The Pipeline
How Kestrel Sees Your Photos.
Project Kestrel doesn't just "guess" which photos are good. It follows a multi-stage machine learning pipeline to decompose your photography into objective data.
Phase 1
Intelligent Scene Grouping
Kestrel compares your images with each other to identify high-speed bursts and groups them into scenes. By grouping these into scenes, you can compare nearly identical frames against each other using Kestrel's quality algorithms.
Phase 2
Subject Detection & Masking
Using a specialized object detection model, Kestrel identifies birds within the frame. It then creates precise masks around the subjects, ensuring that background detail never influences the quality score.
Phase 3
Objective Quality Analysis
Kestrel's machine learning model is trained to take into account noise, motion blur, and sharpness to create a normalized quality score that can accurately differentiate between each frame in a scene.
Phase 4
Species Classification (Beta)
Kestrel automatically tags your photos by species and family.

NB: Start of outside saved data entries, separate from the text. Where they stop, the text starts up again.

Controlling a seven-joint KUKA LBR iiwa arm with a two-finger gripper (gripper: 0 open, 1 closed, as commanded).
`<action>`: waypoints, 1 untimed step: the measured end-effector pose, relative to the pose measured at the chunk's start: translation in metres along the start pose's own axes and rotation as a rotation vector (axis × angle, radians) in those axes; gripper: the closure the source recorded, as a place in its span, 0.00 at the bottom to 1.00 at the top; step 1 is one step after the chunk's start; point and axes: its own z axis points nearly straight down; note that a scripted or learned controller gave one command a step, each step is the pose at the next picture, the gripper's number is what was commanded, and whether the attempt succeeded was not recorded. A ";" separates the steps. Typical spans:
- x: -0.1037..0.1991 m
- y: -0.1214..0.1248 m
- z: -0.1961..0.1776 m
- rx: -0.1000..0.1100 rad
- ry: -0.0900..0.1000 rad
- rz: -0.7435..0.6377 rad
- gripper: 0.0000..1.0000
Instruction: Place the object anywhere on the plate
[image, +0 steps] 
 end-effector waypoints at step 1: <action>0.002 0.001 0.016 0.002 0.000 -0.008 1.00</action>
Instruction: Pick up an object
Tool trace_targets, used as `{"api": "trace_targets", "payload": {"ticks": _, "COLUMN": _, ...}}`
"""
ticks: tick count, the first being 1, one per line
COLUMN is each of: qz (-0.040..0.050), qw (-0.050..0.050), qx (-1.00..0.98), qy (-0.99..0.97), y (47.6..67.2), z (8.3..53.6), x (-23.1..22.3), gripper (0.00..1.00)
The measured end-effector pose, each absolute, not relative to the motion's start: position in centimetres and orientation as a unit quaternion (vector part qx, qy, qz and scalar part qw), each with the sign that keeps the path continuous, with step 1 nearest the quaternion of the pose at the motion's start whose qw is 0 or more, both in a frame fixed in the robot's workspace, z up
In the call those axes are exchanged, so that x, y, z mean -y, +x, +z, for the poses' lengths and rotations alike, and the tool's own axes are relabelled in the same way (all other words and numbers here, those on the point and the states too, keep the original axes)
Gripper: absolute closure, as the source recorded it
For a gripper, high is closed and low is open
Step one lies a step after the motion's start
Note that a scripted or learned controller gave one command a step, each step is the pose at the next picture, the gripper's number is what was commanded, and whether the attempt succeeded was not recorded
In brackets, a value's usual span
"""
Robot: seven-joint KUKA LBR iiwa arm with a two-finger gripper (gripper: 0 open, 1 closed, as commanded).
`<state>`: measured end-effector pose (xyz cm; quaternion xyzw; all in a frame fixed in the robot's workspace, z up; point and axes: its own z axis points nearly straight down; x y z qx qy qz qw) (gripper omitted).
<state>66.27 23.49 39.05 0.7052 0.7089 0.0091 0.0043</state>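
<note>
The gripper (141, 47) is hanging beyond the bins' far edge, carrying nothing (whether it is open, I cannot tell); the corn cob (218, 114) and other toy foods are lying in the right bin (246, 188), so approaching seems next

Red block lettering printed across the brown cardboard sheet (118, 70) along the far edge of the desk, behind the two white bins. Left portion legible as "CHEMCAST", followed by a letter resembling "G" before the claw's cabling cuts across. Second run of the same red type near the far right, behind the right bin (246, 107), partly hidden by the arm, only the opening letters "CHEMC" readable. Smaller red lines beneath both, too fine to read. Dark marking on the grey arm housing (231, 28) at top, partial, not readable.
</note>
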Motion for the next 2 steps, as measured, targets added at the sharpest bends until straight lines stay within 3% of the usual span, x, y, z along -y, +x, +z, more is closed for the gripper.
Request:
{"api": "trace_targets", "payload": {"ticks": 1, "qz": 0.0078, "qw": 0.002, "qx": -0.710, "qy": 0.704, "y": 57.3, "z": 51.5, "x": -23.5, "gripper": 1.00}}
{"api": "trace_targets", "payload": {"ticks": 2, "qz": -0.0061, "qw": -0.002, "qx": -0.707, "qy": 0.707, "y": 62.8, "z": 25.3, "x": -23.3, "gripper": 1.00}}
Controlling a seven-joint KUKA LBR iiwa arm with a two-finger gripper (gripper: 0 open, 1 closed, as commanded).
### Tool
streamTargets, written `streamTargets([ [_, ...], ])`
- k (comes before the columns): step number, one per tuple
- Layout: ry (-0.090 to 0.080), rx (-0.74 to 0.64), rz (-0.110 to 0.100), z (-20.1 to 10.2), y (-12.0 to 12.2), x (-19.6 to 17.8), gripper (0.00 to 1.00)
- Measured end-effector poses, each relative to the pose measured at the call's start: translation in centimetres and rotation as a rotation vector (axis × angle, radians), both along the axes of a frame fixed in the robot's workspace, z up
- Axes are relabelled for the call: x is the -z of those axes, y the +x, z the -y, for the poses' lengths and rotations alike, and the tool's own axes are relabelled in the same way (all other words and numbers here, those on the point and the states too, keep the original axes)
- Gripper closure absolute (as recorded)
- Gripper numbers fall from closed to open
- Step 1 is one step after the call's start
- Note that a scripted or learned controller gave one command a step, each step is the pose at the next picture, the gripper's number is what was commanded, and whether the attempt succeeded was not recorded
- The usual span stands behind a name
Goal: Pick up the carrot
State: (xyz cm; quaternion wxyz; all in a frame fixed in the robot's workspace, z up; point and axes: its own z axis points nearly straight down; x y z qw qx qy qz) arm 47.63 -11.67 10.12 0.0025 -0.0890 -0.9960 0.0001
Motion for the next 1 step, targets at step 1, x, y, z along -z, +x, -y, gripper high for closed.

This powerful metadata allows you to search through tens of thousands of photos instantly to re-discover your favorite birding memories.
Design Philosophy
Computers can never replace artistic vision.
Project Kestrel is built on the belief that AI should be a cofactor, not a replacement. Kestrel handles the "boring" parts—calculating sharpness and grouping bursts—so you can focus on the artistic decisions: composition, lighting, and story.
100% Local. 100% Yours. All models run on your CPU/GPU. No images are ever sent to a server.